* _Instructions to follow_
The answer is the data repeated in full, with no pictures included.

___ Supplied information

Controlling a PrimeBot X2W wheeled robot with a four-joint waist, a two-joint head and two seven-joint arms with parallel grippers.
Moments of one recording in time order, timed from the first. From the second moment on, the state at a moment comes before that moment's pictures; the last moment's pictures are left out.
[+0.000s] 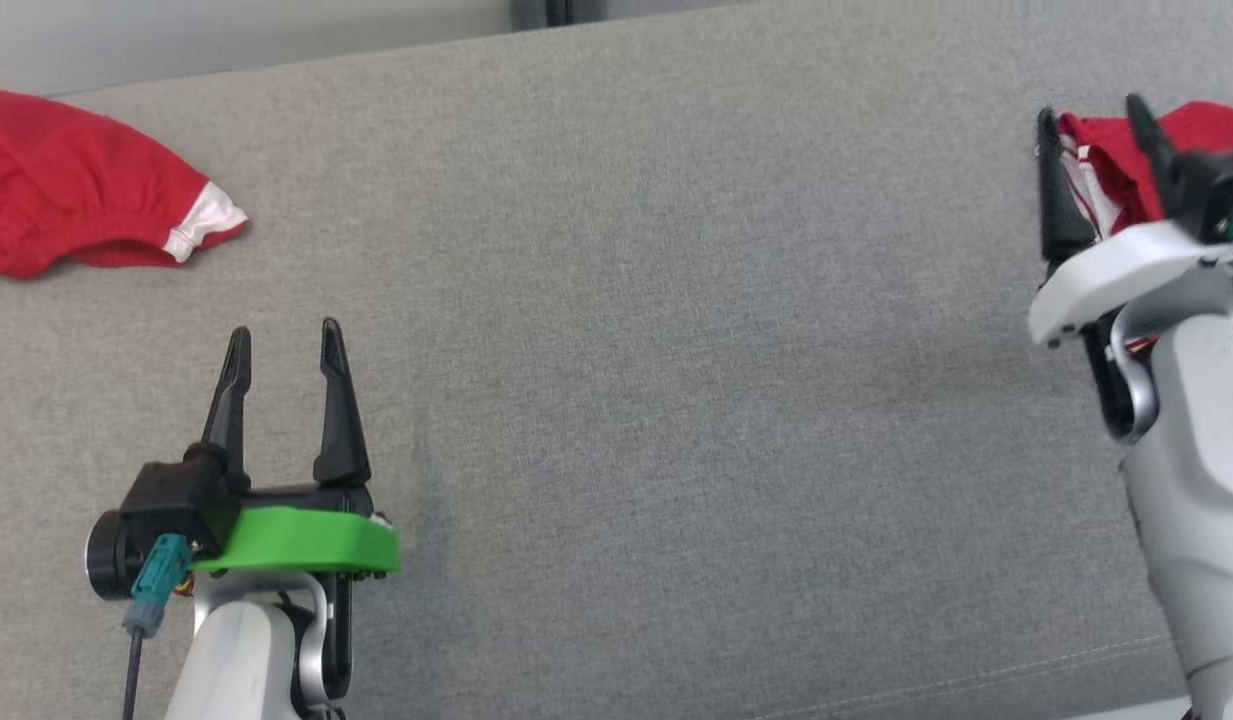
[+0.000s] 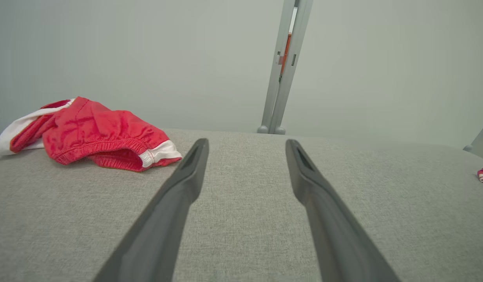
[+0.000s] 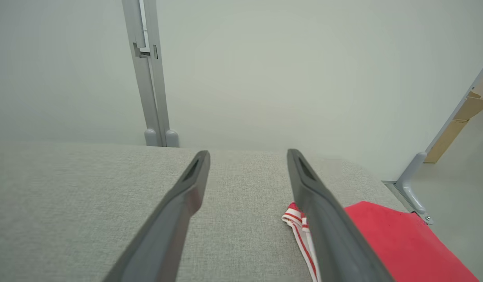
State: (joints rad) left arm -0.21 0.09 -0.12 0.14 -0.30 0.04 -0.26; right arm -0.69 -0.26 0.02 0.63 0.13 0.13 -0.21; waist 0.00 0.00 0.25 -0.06
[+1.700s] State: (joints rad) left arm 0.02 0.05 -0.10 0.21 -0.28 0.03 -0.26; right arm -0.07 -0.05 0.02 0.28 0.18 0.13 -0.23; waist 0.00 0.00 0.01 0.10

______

* _Result for this task_
Controlling a PrimeBot X2W wheeled robot with a four-joint waist, a two-joint head and two seven-joint arms with parallel grippers.
Moments of one recording in time order, timed from the first. From the second moment on, the state at a moment comes before that moment's pictures; the last moment's pictures are left out.
[+0.000s] 
[+0.000s] 
[+0.000s] 
State: (joints rad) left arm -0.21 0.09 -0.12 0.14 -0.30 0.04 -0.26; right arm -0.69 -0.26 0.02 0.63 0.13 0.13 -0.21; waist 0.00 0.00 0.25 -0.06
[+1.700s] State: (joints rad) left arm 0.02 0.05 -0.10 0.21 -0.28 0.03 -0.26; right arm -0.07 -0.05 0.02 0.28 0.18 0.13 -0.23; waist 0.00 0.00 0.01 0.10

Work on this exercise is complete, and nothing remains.